_Work item:_
Nothing outside the range is wanted. Repeat exactly the lines below from the one with "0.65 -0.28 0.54" through the one with "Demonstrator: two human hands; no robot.".

Records drawn from a dataset
· · · · · · ·

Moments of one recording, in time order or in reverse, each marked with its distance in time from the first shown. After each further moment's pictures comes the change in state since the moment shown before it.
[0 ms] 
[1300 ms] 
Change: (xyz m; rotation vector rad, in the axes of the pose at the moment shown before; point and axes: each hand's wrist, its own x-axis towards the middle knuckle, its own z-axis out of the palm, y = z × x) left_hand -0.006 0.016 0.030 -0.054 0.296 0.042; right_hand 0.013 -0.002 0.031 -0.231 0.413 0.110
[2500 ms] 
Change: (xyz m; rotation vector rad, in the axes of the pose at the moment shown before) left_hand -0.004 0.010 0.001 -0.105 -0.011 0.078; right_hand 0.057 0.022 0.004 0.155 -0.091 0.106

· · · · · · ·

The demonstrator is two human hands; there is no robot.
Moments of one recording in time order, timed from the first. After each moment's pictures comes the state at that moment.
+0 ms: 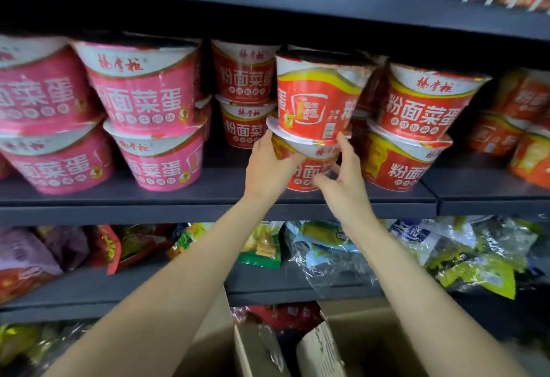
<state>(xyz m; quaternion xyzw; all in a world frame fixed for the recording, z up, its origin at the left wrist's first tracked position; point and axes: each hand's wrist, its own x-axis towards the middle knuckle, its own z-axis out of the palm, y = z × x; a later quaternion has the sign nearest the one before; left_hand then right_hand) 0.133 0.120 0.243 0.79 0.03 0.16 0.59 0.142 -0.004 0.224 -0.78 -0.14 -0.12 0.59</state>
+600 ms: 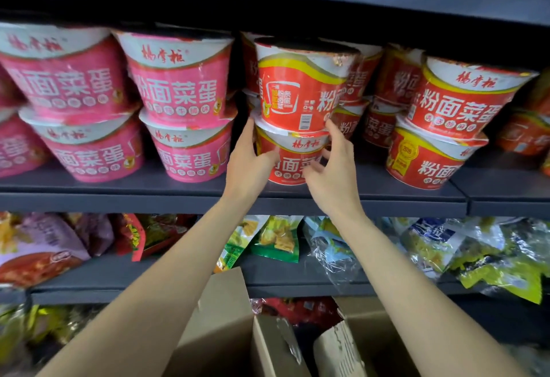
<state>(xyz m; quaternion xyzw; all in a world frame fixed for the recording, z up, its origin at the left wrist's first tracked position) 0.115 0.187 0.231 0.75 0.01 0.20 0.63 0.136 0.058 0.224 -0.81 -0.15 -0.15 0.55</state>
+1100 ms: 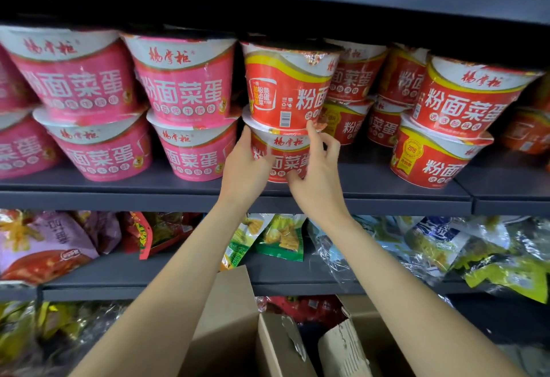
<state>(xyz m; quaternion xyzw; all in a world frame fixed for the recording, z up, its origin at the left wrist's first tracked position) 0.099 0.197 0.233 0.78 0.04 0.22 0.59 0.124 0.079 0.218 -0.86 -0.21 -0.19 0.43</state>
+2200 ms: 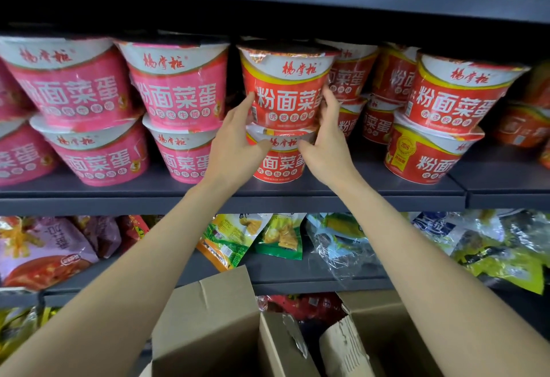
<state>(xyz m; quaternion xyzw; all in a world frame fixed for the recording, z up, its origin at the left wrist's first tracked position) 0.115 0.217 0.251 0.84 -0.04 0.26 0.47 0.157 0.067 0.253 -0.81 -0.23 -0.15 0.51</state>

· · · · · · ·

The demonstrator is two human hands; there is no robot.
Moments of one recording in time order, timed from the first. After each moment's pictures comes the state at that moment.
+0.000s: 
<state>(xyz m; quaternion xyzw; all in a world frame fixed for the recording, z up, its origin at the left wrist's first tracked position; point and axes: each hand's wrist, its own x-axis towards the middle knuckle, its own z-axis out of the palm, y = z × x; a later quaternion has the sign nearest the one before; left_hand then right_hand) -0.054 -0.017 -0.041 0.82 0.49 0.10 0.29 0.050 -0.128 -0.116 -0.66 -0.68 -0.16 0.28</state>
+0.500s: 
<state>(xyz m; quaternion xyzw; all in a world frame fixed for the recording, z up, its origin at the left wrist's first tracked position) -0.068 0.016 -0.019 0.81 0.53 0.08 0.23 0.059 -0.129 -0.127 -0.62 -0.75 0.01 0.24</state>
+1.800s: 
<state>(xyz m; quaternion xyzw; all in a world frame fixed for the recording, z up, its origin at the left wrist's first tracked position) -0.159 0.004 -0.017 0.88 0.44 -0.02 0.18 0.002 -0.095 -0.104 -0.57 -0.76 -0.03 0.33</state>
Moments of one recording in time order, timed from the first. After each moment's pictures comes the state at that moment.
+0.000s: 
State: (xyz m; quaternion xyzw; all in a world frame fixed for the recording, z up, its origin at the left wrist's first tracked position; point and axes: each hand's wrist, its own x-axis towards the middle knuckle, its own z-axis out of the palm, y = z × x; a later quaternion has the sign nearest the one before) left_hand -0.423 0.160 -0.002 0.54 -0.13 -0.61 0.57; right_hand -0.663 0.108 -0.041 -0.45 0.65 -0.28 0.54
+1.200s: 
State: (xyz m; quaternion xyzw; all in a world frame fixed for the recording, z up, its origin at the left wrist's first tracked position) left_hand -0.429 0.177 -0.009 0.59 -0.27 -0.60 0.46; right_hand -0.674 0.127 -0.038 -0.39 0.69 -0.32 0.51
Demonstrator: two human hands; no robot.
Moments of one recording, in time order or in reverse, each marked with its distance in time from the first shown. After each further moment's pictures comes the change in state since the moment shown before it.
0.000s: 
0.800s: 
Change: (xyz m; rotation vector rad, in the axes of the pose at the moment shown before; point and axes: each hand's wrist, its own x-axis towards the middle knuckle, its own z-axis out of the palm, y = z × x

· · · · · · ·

_Response:_
State: (xyz m; quaternion xyzw; all in a world frame fixed for the recording, z up, its origin at the left wrist's first tracked position; point and axes: each hand's wrist, its own x-axis towards the middle knuckle, its own z-axis out of the palm, y = z × x; a later quaternion has the sign nearest the one before) left_hand -0.423 0.160 -0.002 0.54 -0.13 -0.61 0.57; right_hand -0.663 0.108 -0.041 -0.45 0.65 -0.28 0.54
+1.200s: 
State: (xyz m; quaternion xyzw; all in a world frame fixed for the recording, z up, its origin at the left wrist's first tracked position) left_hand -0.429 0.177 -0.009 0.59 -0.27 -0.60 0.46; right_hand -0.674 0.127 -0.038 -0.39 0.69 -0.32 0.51
Demonstrator: two human hands; no robot.

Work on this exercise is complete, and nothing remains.